## TASK ITEM
When copying the data, keep every line exactly the same.

## SOURCE DATA
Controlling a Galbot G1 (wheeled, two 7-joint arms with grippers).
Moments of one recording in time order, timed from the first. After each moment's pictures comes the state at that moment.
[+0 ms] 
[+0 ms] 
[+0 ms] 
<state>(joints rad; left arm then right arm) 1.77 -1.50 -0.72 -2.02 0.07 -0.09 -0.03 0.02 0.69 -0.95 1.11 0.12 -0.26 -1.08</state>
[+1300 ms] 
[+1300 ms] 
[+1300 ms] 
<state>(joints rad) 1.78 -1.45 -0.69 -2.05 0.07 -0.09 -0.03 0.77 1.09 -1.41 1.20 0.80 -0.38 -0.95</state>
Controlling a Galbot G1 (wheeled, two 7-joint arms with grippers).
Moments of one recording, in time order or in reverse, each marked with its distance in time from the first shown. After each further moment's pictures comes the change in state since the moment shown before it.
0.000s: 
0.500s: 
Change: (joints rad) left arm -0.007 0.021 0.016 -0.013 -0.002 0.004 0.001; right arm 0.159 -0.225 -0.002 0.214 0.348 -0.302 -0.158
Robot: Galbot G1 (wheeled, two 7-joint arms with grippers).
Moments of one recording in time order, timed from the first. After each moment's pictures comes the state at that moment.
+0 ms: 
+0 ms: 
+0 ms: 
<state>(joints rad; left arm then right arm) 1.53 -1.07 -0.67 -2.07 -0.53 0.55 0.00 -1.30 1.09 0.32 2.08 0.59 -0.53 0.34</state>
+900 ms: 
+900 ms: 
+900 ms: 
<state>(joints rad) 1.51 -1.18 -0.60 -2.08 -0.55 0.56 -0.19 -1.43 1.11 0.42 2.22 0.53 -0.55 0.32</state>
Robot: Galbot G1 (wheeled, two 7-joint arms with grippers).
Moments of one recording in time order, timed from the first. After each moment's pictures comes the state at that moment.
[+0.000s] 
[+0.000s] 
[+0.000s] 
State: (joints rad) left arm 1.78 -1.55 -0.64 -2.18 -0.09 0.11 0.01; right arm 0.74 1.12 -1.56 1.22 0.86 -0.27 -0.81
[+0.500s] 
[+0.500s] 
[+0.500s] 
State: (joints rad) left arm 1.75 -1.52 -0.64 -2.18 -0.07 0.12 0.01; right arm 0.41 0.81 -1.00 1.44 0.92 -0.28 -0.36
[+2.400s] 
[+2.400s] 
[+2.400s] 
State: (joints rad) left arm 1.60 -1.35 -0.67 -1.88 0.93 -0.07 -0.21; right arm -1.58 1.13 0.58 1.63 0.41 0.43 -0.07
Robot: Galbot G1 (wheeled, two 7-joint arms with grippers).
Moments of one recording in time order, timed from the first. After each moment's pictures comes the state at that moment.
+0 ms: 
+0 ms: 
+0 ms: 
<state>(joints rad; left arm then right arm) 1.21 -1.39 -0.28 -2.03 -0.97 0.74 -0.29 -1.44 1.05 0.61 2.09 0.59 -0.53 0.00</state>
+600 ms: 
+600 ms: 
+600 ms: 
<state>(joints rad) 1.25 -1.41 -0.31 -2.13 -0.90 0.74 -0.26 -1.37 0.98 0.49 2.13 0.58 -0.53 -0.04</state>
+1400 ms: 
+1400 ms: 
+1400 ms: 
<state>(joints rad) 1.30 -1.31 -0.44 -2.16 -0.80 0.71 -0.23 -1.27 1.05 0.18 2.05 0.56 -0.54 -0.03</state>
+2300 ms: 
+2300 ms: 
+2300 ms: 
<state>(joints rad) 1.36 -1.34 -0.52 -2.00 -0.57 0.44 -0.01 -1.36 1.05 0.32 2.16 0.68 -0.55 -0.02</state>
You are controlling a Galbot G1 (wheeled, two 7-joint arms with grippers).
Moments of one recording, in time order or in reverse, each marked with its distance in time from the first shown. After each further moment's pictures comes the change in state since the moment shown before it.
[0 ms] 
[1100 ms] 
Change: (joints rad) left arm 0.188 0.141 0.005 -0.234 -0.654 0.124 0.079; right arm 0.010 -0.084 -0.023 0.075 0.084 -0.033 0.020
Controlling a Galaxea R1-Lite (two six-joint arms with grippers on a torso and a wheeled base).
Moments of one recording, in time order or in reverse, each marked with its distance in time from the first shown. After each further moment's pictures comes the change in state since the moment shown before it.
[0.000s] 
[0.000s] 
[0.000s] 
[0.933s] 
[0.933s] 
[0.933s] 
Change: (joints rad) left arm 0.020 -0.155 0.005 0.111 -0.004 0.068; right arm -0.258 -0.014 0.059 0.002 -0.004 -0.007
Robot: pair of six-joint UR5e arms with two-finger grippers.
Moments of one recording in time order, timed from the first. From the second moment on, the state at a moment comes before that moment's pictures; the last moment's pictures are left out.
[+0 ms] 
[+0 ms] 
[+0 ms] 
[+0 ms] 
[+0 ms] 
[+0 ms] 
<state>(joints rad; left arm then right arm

## SOLVED EXERCISE
Controlling a Galbot G1 (wheeled, two 7-joint arms with grippers).
Moments of one recording in time order, timed from the first. After each moment's pictures comes the state at that moment.
[+0 ms] 
[+0 ms] 
[+0 ms] 
<state>(joints rad; left arm then right arm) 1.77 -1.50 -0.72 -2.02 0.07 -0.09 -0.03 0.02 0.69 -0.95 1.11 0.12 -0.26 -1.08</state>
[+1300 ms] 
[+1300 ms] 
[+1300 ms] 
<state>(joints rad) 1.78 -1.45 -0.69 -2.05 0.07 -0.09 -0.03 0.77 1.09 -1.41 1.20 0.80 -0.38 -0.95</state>
Controlling a Galbot G1 (wheeled, two 7-joint arms with grippers).
Moments of one recording, in time order or in reverse, each marked with its distance in time from the first shown. After each further moment's pictures comes the change in state since the moment shown before it.
0.000s: 
0.500s: 
Change: (joints rad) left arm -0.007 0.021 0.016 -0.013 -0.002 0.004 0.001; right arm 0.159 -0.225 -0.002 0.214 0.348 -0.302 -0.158
Robot: Galbot G1 (wheeled, two 7-joint arms with grippers).
Moments of one recording in time order, timed from the first. After each moment's pictures comes the state at that moment.
+0 ms: 
+0 ms: 
+0 ms: 
<state>(joints rad; left arm then right arm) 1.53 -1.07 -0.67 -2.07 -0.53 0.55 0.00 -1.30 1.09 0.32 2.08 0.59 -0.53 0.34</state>
+900 ms: 
+900 ms: 
+900 ms: 
<state>(joints rad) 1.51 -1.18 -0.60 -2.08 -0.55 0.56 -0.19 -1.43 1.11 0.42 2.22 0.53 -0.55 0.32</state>
Robot: Galbot G1 (wheeled, two 7-joint arms with grippers).
Moments of one recording in time order, timed from the first. After each moment's pictures comes the state at that moment.
[+0.000s] 
[+0.000s] 
[+0.000s] 
State: (joints rad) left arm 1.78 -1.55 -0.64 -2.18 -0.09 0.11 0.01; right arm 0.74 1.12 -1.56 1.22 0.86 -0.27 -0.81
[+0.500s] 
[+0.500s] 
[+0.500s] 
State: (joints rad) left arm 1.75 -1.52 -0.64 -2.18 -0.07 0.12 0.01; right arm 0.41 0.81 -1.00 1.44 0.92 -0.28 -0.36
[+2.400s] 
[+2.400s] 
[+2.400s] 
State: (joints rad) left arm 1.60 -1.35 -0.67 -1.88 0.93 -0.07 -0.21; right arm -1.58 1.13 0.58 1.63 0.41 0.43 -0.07
Robot: Galbot G1 (wheeled, two 7-joint arms with grippers).
Moments of one recording in time order, timed from the first. After each moment's pictures comes the state at that moment.
+0 ms: 
+0 ms: 
+0 ms: 
<state>(joints rad; left arm then right arm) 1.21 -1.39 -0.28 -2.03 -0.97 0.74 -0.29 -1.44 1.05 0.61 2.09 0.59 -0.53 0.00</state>
+600 ms: 
+600 ms: 
+600 ms: 
<state>(joints rad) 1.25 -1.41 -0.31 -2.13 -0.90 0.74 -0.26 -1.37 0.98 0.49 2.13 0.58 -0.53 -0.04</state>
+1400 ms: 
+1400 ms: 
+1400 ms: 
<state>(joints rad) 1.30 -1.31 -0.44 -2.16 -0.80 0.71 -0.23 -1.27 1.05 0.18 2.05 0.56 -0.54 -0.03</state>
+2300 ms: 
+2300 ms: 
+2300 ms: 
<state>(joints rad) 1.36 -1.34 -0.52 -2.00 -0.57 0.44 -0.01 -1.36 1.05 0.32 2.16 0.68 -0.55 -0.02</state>
You are controlling a Galbot G1 (wheeled, two 7-joint arms with grippers).
Moments of one recording, in time order or in reverse, each marked with its distance in time from the first shown. After each further moment's pictures comes the change in state since the moment shown before it.
[0 ms] 
[1100 ms] 
Change: (joints rad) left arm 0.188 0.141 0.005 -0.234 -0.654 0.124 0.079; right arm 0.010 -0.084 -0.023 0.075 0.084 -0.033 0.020
Controlling a Galaxea R1-Lite (two six-joint arms with grippers on a torso and a wheeled base).
Moments of one recording, in time order or in reverse, each marked with its distance in time from the first shown. After each further moment's pictures comes the change in state since the moment shown before it.
[0.000s] 
[0.000s] 
[0.000s] 
[0.933s] 
[0.933s] 
[0.933s] 
Change: (joints rad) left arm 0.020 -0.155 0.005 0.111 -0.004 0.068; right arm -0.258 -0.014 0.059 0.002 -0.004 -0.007
Robot: pair of six-joint UR5e arms with two-finger grippers.
Moments of one recording in time order, timed from the first. From the second moment on, the state at a moment comes before that moment's pictures; the last moment's pictures are left out.
[+0 ms] 
[+0 ms] 
[+0 ms] 
[+0 ms] 
[+0 ms] 
[+0 ms] 
<state>(joints rad; left arm then right arm

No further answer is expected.